**Task directions:**
Your reply must contain exactly the lines running from the one with "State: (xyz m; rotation" to the last line of the entries below, both included, and no other lines.

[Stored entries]
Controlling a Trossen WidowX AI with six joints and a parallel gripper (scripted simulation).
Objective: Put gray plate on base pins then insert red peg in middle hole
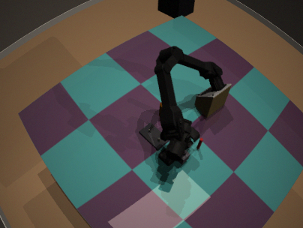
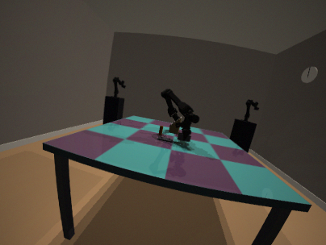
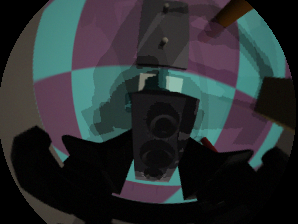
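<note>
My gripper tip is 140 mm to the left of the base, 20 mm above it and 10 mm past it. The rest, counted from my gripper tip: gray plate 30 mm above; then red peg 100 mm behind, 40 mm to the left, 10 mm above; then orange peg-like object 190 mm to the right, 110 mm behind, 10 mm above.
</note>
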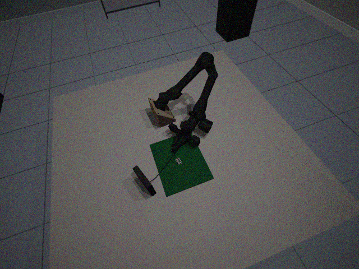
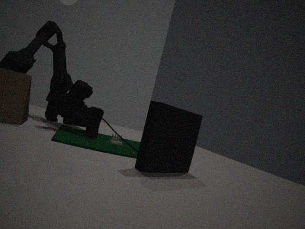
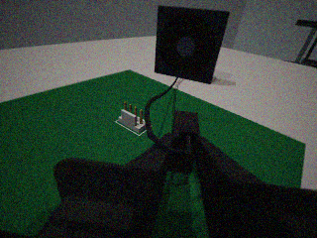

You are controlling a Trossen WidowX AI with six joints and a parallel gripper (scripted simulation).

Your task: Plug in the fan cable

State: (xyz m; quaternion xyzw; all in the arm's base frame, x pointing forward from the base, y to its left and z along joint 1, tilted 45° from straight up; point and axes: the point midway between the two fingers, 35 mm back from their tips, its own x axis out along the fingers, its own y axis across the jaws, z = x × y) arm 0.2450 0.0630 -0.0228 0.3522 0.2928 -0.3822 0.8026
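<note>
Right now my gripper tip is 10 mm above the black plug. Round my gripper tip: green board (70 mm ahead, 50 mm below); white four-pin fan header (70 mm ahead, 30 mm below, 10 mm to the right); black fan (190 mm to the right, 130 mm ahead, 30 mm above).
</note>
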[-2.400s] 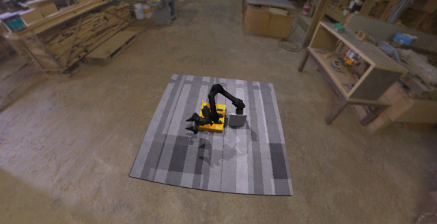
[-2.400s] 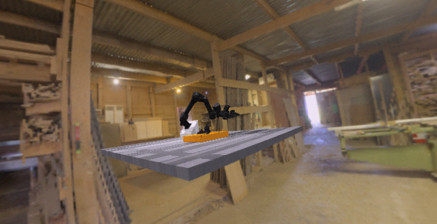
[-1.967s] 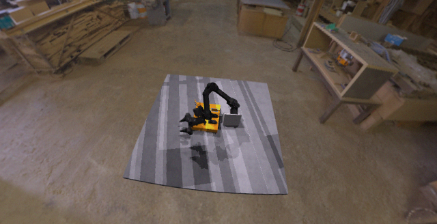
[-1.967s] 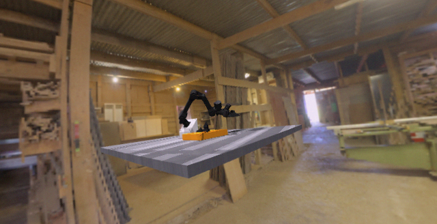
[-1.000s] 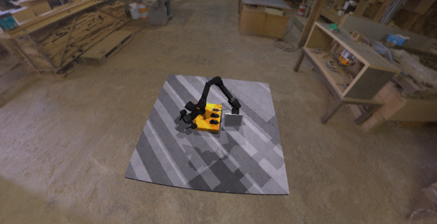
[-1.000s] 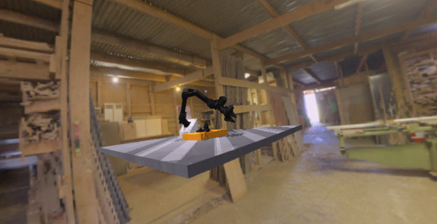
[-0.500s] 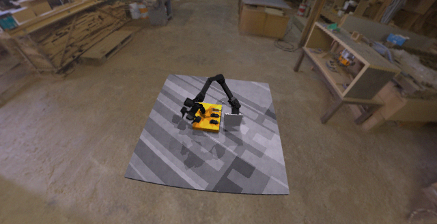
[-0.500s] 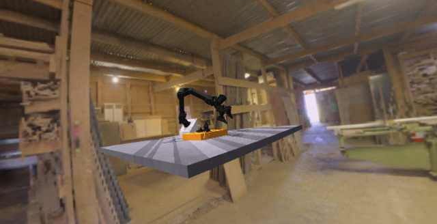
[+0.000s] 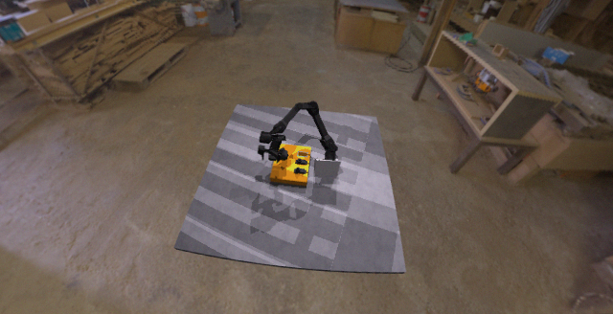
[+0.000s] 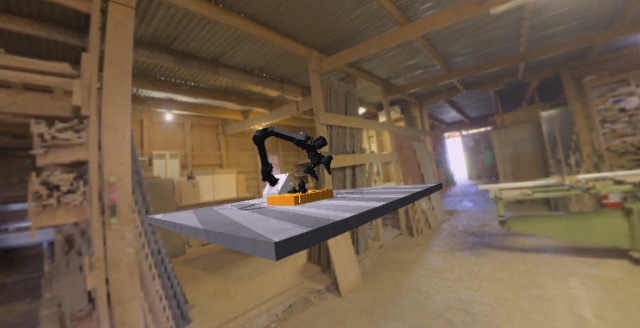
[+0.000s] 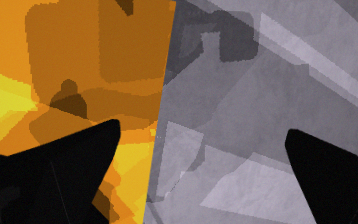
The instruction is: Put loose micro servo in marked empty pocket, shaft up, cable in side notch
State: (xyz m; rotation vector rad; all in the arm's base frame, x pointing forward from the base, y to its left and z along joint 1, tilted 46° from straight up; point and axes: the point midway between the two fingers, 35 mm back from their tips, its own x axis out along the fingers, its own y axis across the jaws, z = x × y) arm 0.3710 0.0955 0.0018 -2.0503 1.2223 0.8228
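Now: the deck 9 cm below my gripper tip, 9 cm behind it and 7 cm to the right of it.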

**Written reply:**
State: (xyz m; rotation vector rad; all in the arm's base frame, x pointing forward from the base, y to its left and z along joint 1, tilted 46° from straight up; point and axes: the point midway between the two fingers, 35 mm back from their tips, its own x axis out along the fingers, its own y axis across the jaws, z = x × y) arm 0.3710 0.0955 0.0018 -2.0503 1.2223 0.8228
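Now: the deck 9 cm below my gripper tip, 9 cm behind it and 7 cm to the right of it.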

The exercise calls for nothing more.